En lien avec ces études, les chercheurs étudient les liens possibles entre la santé bucco-dentaire et le risque de cancer. « Il y a une tendance à l’émergence de microbes traditionnellement associés à une maladie inflammatoire buccale associée à des cancers extra-oraux et gastro-intestinaux – ce qui met en évidence la cavité buccale comme un terrain fertile pour les onco-microbes pathogènes », a déclaré Johnston. En plus de permettre aux agents pathogènes de se propager à de nouvelles zones du corps, il est possible que l’inflammation de la bouche, sous forme de maladie parodontale ou endodontique, sélectionne et encourage la prolifération de bactéries plus spécialisées dans la croissance dans des conditions défavorables. conditions et capables d’échapper aux attaques immunitaires, a-t-il déclaré.

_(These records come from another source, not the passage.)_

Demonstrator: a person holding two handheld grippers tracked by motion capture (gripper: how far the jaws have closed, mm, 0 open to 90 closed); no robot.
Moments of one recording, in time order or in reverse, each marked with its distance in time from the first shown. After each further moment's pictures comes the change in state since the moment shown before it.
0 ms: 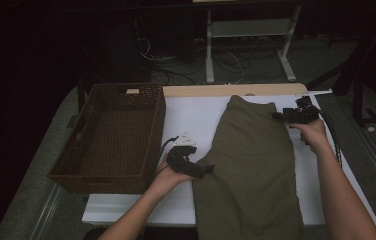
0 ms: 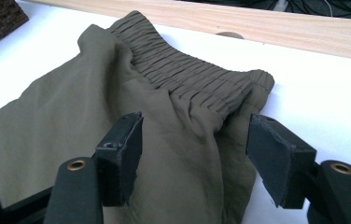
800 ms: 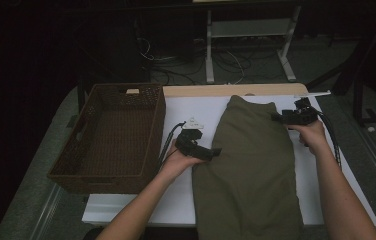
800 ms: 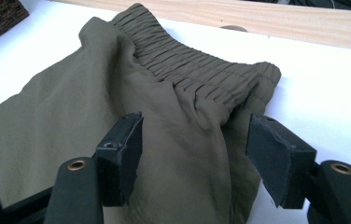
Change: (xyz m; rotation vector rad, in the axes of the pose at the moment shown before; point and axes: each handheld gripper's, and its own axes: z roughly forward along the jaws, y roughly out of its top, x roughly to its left) left arm 0.021 0.035 0.029 -0.028 0.025 -0.019; right arm 0.002 -0.004 0.002 0.013 0.001 0.003
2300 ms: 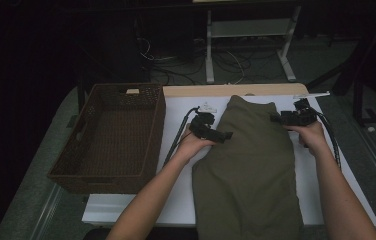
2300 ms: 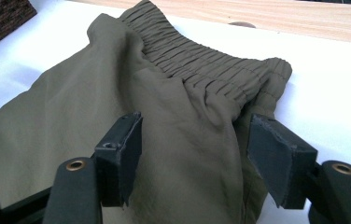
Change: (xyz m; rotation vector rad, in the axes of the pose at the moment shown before) left arm 0.021 0.042 0.051 -0.009 -0.003 0.030; right arm 0.003 -0.002 0.000 0.005 0.022 0.004
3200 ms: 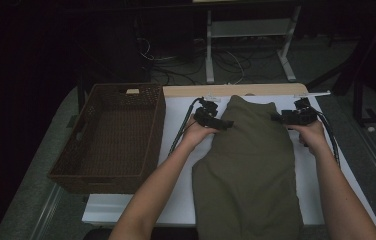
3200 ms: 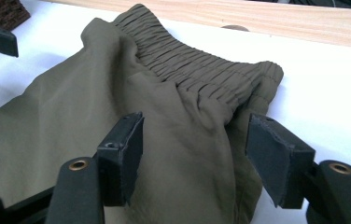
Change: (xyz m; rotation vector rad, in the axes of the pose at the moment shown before) left arm 0.030 0.023 0.030 0.039 0.055 -0.007; right arm -0.001 0.002 0.000 -0.007 -0.024 0.002
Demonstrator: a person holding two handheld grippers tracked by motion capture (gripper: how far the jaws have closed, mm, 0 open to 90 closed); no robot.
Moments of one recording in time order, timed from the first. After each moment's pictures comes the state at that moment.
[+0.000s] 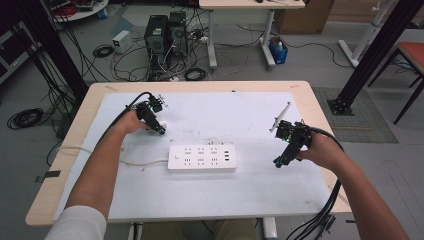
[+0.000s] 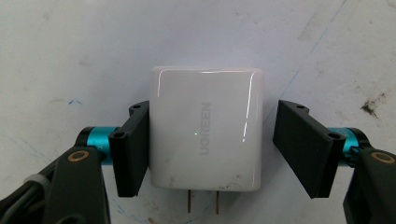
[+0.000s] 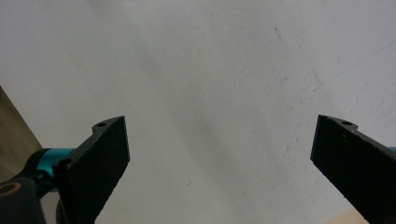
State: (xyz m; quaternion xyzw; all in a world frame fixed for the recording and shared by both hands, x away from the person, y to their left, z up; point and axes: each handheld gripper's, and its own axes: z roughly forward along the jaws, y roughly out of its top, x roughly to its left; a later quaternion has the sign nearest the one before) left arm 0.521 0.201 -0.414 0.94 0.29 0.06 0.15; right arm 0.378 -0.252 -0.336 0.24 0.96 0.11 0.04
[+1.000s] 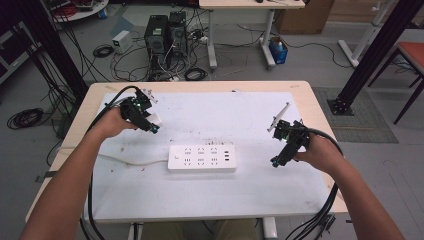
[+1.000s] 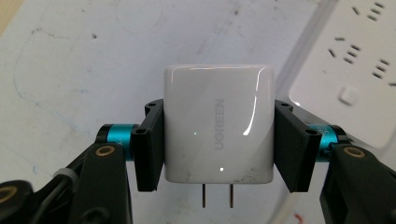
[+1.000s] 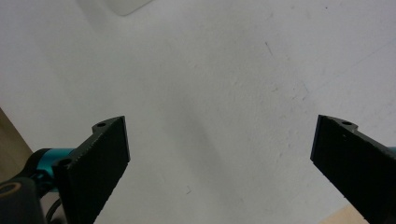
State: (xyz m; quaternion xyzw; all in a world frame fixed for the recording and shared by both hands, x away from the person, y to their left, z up) left arm 0.438 0.207 -0.325 0.94 0.26 0.09 0.20; right arm 0.369 -0.244 -0.329 0.25 0.96 0.12 0.07
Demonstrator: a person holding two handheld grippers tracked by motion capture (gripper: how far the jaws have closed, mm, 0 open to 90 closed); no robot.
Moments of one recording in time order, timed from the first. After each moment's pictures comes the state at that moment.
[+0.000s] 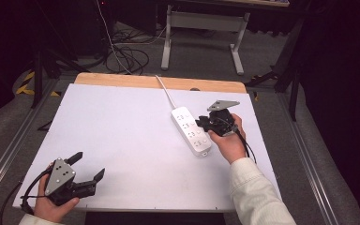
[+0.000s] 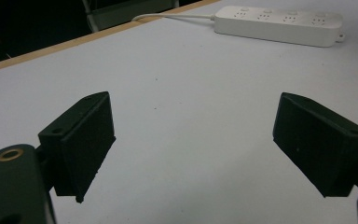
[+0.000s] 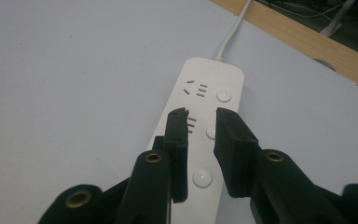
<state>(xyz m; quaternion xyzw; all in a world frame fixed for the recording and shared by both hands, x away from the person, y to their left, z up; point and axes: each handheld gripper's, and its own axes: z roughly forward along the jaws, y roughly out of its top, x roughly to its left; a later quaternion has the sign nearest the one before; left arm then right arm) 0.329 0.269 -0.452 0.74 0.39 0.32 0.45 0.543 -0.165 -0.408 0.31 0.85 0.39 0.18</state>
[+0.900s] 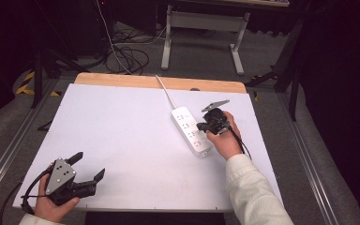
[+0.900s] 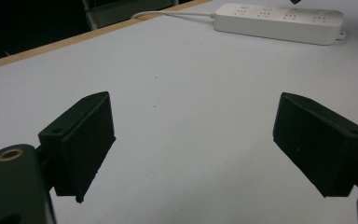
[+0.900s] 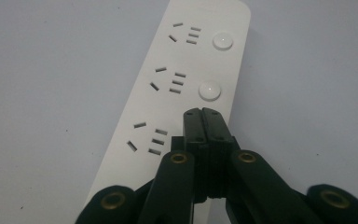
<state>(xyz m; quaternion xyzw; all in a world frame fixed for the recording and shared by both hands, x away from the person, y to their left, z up) 0.330 0.269 -0.452 0.74 0.39 0.31 0.45 0.566 -0.158 -0.435 0.35 0.87 0.31 0.13</state>
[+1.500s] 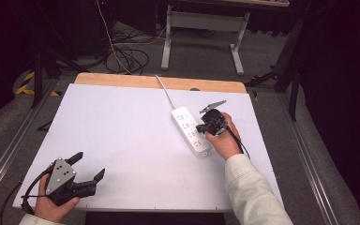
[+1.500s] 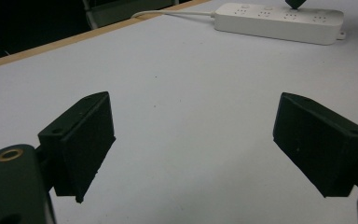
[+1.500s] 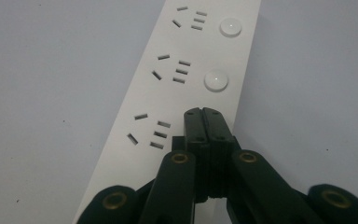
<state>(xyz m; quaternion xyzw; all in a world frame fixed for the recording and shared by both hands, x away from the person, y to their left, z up) 0.330 0.269 -0.452 0.74 0.39 0.31 0.45 0.568 -0.154 -0.440 0.34 0.88 0.29 0.13</state>
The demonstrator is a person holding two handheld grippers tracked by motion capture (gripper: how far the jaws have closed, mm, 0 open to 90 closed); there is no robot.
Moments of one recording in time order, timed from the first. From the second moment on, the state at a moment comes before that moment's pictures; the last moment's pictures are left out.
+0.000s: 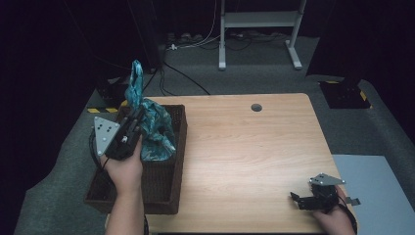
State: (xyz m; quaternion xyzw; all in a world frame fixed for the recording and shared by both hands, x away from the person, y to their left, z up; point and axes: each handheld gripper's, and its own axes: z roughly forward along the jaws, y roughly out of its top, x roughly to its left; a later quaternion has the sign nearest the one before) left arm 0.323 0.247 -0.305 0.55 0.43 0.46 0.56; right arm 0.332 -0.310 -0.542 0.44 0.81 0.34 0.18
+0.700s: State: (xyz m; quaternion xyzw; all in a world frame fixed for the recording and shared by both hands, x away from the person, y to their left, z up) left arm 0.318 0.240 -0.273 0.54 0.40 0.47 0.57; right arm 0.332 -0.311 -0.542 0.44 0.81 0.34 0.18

Enfin, l’équipe de recherche compte continuer d’explorer la possibilité de rendre les tumeurs plus sensibles à l’immunothérapie ou à la chimiothérapie en manipulant le microbiome, et ils cherchent à concevoir des thérapies modulatrices du microbiome qui préviendront et traiteront le cancer et arrêteront sa propagation. Montrant que les microbes se regroupent dans les zones difficiles à atteindre des tumeurs, ils ont déjà clarifié certains des obstacles qu’ils devront surmonter pour développer ces nouvelles approches. « Cette approche holistique pour évaluer le microenvironnement tumoral, qui est un écosystème multi-espèces, fera progresser notre compréhension de la biologie du cancer et, je pense, révélera de nouvelles vulnérabilités thérapeutiques dans le cancer », a déclaré Bullman.

Voir les publications

Niño, J.L.G., Wu, H., LaCourse, K.D. et al. Effect of the intratumoral microbiota on spatial and cellular heterogeneity in cancer. Nature (2022). doi : 10.1038/s41586-022-05435-0

LaCourse, KD, et al., The cancer chemotherapeutic 5-fluorouracil is a potent Fusobacterium nucleatum inhibitor and its activity is modified by intratumoral microbiota. Cell Reports, Volume 41, ISSUE 7, 111625, November 15, 2022, doi : 10.1016/j.celrep.2022.111625


Ce travail a été soutenu par les National Institutes of Health, le National Institute of Dental and Craniofacial Research, le National Cancer Institute, une bourse postdoctorale Irvington du Cancer Research Institute et une bourse de la Washington Research Foundation.